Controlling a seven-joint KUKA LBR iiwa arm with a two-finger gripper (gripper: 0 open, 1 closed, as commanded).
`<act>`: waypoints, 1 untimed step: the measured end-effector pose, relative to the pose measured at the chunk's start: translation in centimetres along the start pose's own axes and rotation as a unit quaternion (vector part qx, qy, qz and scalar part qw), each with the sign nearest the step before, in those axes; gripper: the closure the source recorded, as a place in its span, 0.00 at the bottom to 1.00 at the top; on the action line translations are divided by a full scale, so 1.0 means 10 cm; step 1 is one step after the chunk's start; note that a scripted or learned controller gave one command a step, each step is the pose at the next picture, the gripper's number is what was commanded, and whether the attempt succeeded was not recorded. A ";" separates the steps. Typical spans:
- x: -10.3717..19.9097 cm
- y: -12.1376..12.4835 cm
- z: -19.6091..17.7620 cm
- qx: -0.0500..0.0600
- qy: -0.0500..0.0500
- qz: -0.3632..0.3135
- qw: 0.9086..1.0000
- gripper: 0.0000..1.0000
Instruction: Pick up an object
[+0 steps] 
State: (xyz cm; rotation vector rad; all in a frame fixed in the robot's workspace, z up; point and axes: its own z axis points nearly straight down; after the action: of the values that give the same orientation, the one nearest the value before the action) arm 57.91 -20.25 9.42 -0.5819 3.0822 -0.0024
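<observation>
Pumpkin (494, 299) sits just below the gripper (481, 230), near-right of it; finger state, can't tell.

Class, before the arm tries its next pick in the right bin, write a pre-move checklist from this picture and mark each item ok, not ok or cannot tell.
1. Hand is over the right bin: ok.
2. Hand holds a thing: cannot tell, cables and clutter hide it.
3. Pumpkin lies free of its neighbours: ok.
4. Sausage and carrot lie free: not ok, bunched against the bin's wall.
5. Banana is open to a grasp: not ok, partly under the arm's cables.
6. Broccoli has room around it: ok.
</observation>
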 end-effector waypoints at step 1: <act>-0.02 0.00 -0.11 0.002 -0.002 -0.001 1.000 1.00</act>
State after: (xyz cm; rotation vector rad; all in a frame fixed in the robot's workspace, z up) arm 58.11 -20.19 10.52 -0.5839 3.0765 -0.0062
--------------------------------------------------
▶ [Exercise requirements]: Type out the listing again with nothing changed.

▶ [Solution for this problem]:
Controlling a seven-joint KUKA LBR iiwa arm with a two-finger gripper (gripper: 0 open, 1 closed, as commanded).
`<act>`: waypoints, 1 untimed step: the measured end-effector pose, relative to the pose measured at the chunk's start: translation in centimetres along the start pose's own axes and rotation as a unit quaternion (vector part qx, qy, qz and scalar part qw), each with the sign nearest the step before, in those axes; gripper: the closure the source recorded, as a place in its span, 0.00 at the bottom to 1.00 at the top; on the action line translations are divided by a full scale, so 1.0 means 10 cm; step 1 is one step after the chunk's start; note that a scripted or learned controller gave one command a step, each step is the pose at the next picture, the gripper's number is what was commanded, and whether the attempt succeeded was not recorded. A ";" separates the steps. Typical spans:
- x: -10.3717..19.9097 cm
- y: -12.1376..12.4835 cm
- z: -19.6091..17.7620 cm
- qx: -0.0500..0.0600
- qy: -0.0500..0.0500
- qz: -0.3632..0.3135
- qw: 0.9086..1.0000
- gripper: 0.0000..1.0000
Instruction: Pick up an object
[+0 steps] 
State: (xyz cm; rotation vector rad; all in a frame fixed in the robot's workspace, z up; point and axes: its own z axis points nearly straight down; after the action: of the values that give the same orientation, the one nearest the value before the action) arm 57.91 -20.25 9.42 -0.5819 3.0822 -0.0024
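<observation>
Pumpkin (494, 299) sits just below the gripper (481, 230), near-right of it; finger state, can't tell.

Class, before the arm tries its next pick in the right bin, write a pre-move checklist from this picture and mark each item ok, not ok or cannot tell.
1. Hand is over the right bin: ok.
2. Hand holds a thing: cannot tell, cables and clutter hide it.
3. Pumpkin lies free of its neighbours: ok.
4. Sausage and carrot lie free: not ok, bunched against the bin's wall.
5. Banana is open to a grasp: not ok, partly under the arm's cables.
6. Broccoli has room around it: ok.
</observation>
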 end-effector waypoints at step 1: <act>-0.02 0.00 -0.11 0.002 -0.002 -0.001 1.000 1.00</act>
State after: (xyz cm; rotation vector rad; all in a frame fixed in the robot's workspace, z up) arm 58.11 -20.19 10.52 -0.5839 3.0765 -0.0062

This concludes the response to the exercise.